State Key Laboratory of Chemical Resource Engineering, Department of Pharmaceutical Engineering, University of Chemical Technology, Beijing, People's Republic of China.
Mol Divers. 2022 Jun;26(3):1715-1730. doi: 10.1007/s11030-021-10300-9. Epub 2021 Oct 12.

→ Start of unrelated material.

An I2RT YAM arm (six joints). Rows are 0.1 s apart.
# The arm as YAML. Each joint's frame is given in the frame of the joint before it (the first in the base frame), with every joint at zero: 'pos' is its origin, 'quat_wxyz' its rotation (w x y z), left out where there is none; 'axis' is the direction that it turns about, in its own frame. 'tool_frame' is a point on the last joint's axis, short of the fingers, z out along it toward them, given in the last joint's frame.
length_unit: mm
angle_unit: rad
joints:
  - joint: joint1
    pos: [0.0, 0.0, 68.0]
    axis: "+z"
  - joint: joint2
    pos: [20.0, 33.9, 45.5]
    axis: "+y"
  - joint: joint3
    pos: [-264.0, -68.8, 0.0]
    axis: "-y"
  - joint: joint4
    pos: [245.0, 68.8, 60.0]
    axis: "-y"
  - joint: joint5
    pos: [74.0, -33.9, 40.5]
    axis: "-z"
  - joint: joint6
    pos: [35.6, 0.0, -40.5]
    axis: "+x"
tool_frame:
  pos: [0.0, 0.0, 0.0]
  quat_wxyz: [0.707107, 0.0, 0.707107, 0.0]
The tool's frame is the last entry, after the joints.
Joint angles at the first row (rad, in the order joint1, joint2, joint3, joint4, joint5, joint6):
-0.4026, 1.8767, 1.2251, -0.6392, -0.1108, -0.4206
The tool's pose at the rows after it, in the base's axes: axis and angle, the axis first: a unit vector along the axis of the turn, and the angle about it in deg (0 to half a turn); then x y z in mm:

Epidermal growth factor receptor (EGFR) has received widespread attention because it is an important target for anticancer drug design. Mutations in the EGFR, especially the T790M/L858R double mutation, have made cancer treatment more difficult. We herein built the structure-activity relationship models of small-molecule inhibitors on wild-type and T790M/L858R double-mutant EGFR with a whole dataset of 379 compounds. For 2D classification models, we used ECFP4 fingerprints to build support vector machine and random forest models and used SMILES to build self-attention recurrent neural network models. Each of all six models resulted in an accuracy of above 0.87 and the Matthews correlation coefficient value of above 0.76 on the test set, respectively. We concluded that inhibitors containing anilinoquinoline and methoxy or fluoro phenyl are highly active against wild EGFR. Substructures such as anilinopyrimidine, acrylamide, amino phenyl, methoxy phenyl, and thienopyrimidinyl amide appeared more in highly active inhibitors against double-mutant EGFR. We also used self-organizing map to cluster the inhibitors into six subsets based on ECFP4 fingerprints and analyzed the activity characteristics of different scaffolds in each subset. Among them, three datasets, which are based on pteridin, anilinopyrimidine, and anilinoquinoline scaffold, were selected to build 3D comparative molecular similarity analysis models individually. Models with the leave-one-out coefficient of determination (q) above 0.65 were selected, and five descriptor types (steric, electrostatic, hydrophobic, donor, and acceptor) were used to study the effects of side chains of inhibitors on the activity against wild-type and mutant-type EGFR.
表皮生长因子受体 (EGFR) 是抗肿瘤药物设计的重要靶点,受到广泛关注。EGFR 的突变,特别是 T790M/L858R 双突变,使得癌症治疗更加困难。我们在此构建了小分子抑制剂对野生型和 T790M/L858R 双突变 EGFR 的构效关系模型,该模型使用了 379 个化合物的全数据集。对于 2D 分类模型,我们使用 ECFP4 指纹构建支持向量机和随机森林模型,并使用 SMILES 构建自注意力递归神经网络模型。所有六个模型在测试集上的准确率均高于 0.87,马氏相关系数值均高于 0.76。我们得出结论,含有苯胺喹啉和甲氧基或氟苯基的抑制剂对野生型 EGFR 具有高度活性。在针对双突变 EGFR 的高度活性抑制剂中,出现了更多的亚结构,如苯胺嘧啶、丙烯酰胺、氨基苯基、甲氧基苯基和噻吩嘧啶酰胺。我们还使用自组织映射根据 ECFP4 指纹将抑制剂聚类成六个子集,并分析每个子集不同支架的活性特征。其中,选择了三个基于蝶啶、苯胺嘧啶和苯胺喹啉支架的数据集,分别构建 3D 比较分子相似性分析模型。选择了Leave-one-out 决定系数 (q) 高于 0.65 的模型,并使用了五种描述符类型(立体、静电、疏水、供体和受体)来研究抑制剂侧链对野生型和突变型 EGFR 活性的影响。